►
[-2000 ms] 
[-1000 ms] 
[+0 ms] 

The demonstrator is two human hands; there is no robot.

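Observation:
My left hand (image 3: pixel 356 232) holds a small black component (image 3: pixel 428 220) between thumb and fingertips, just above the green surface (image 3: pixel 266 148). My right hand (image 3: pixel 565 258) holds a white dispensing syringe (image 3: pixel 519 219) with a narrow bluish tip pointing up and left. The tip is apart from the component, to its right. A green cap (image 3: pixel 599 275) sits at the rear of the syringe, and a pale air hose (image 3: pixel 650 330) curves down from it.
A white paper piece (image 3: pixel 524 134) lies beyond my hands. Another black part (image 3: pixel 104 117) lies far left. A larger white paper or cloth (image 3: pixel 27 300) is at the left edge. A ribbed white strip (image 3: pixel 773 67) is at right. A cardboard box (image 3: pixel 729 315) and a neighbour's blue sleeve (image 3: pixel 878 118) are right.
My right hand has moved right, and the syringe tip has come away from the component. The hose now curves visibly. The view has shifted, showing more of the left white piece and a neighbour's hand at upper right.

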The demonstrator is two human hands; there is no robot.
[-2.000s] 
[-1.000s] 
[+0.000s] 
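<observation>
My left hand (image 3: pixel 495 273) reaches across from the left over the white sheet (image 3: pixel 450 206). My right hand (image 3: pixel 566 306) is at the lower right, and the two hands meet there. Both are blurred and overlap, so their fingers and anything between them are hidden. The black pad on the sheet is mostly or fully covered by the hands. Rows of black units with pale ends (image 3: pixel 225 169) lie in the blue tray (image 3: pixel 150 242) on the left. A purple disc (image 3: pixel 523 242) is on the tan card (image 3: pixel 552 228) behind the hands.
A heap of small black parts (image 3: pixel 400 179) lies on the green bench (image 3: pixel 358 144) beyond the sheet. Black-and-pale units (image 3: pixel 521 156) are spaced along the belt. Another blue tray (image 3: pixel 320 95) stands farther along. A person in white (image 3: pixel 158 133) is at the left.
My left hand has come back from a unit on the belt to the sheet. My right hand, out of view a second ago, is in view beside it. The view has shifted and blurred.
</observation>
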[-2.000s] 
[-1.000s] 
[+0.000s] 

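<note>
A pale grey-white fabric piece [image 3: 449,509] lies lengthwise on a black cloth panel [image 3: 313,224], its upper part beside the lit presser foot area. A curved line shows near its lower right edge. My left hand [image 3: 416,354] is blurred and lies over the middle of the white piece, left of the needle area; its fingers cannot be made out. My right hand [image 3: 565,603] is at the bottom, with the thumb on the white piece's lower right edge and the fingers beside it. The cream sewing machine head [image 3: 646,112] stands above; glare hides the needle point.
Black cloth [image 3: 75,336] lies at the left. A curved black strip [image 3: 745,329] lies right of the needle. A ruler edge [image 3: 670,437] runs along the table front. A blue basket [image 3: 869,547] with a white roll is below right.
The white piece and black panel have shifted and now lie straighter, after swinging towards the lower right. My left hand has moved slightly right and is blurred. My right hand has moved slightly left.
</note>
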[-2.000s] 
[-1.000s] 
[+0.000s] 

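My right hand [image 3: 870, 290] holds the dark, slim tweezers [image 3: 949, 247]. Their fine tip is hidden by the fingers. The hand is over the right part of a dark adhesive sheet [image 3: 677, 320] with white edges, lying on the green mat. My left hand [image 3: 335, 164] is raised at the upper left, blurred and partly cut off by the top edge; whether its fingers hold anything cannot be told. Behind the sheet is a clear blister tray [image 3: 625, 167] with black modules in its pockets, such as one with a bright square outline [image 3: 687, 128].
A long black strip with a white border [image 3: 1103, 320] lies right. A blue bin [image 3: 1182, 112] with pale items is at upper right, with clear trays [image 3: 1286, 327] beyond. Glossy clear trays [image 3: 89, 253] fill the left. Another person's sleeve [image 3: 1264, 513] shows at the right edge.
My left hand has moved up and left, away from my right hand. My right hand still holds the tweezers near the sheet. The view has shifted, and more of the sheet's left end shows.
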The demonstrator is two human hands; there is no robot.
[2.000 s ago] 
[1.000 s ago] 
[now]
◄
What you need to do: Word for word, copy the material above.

Problem solution:
[-2000 ms] 
[-1000 ms] 
[+0 ms] 

The demonstrator is two human hands; there is no robot.

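Observation:
My left hand (image 3: pixel 356 232) holds a small black component (image 3: pixel 428 220) between thumb and fingertips, just above the green surface (image 3: pixel 266 148). My right hand (image 3: pixel 565 258) holds a white dispensing syringe (image 3: pixel 519 219) with a narrow bluish tip pointing up and left. The tip is apart from the component, to its right. A green cap (image 3: pixel 599 275) sits at the rear of the syringe, and a pale air hose (image 3: pixel 650 330) curves down from it.
A white paper piece (image 3: pixel 524 134) lies beyond my hands. Another black part (image 3: pixel 104 117) lies far left. A larger white paper or cloth (image 3: pixel 27 300) is at the left edge. A ribbed white strip (image 3: pixel 773 67) is at right. A cardboard box (image 3: pixel 729 315) and a neighbour's blue sleeve (image 3: pixel 878 118) are right.
My right hand has moved right, and the syringe tip has come away from the component. The hose now curves visibly. The view has shifted, showing more of the left white piece and a neighbour's hand at upper right.
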
The demonstrator is two human hands; there is no robot.
[-2.000s] 
[-1.000s] 
[+0.000s] 
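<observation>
My left hand (image 3: pixel 495 273) reaches across from the left over the white sheet (image 3: pixel 450 206). My right hand (image 3: pixel 566 306) is at the lower right, and the two hands meet there. Both are blurred and overlap, so their fingers and anything between them are hidden. The black pad on the sheet is mostly or fully covered by the hands. Rows of black units with pale ends (image 3: pixel 225 169) lie in the blue tray (image 3: pixel 150 242) on the left. A purple disc (image 3: pixel 523 242) is on the tan card (image 3: pixel 552 228) behind the hands.
A heap of small black parts (image 3: pixel 400 179) lies on the green bench (image 3: pixel 358 144) beyond the sheet. Black-and-pale units (image 3: pixel 521 156) are spaced along the belt. Another blue tray (image 3: pixel 320 95) stands farther along. A person in white (image 3: pixel 158 133) is at the left.
My left hand has come back from a unit on the belt to the sheet. My right hand, out of view a second ago, is in view beside it. The view has shifted and blurred.
</observation>
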[-2.000s] 
[-1.000s] 
[+0.000s] 

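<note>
A pale grey-white fabric piece [image 3: 449,509] lies lengthwise on a black cloth panel [image 3: 313,224], its upper part beside the lit presser foot area. A curved line shows near its lower right edge. My left hand [image 3: 416,354] is blurred and lies over the middle of the white piece, left of the needle area; its fingers cannot be made out. My right hand [image 3: 565,603] is at the bottom, with the thumb on the white piece's lower right edge and the fingers beside it. The cream sewing machine head [image 3: 646,112] stands above; glare hides the needle point.
Black cloth [image 3: 75,336] lies at the left. A curved black strip [image 3: 745,329] lies right of the needle. A ruler edge [image 3: 670,437] runs along the table front. A blue basket [image 3: 869,547] with a white roll is below right.
The white piece and black panel have shifted and now lie straighter, after swinging towards the lower right. My left hand has moved slightly right and is blurred. My right hand has moved slightly left.
</note>
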[-2.000s] 
[-1.000s] 
[+0.000s] 

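My right hand [image 3: 870, 290] holds the dark, slim tweezers [image 3: 949, 247]. Their fine tip is hidden by the fingers. The hand is over the right part of a dark adhesive sheet [image 3: 677, 320] with white edges, lying on the green mat. My left hand [image 3: 335, 164] is raised at the upper left, blurred and partly cut off by the top edge; whether its fingers hold anything cannot be told. Behind the sheet is a clear blister tray [image 3: 625, 167] with black modules in its pockets, such as one with a bright square outline [image 3: 687, 128].
A long black strip with a white border [image 3: 1103, 320] lies right. A blue bin [image 3: 1182, 112] with pale items is at upper right, with clear trays [image 3: 1286, 327] beyond. Glossy clear trays [image 3: 89, 253] fill the left. Another person's sleeve [image 3: 1264, 513] shows at the right edge.
My left hand has moved up and left, away from my right hand. My right hand still holds the tweezers near the sheet. The view has shifted, and more of the sheet's left end shows.
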The demonstrator is two human hands; there is no robot.
[2.000 s ago] 
[1.000 s ago] 
[now]

This answer is complete.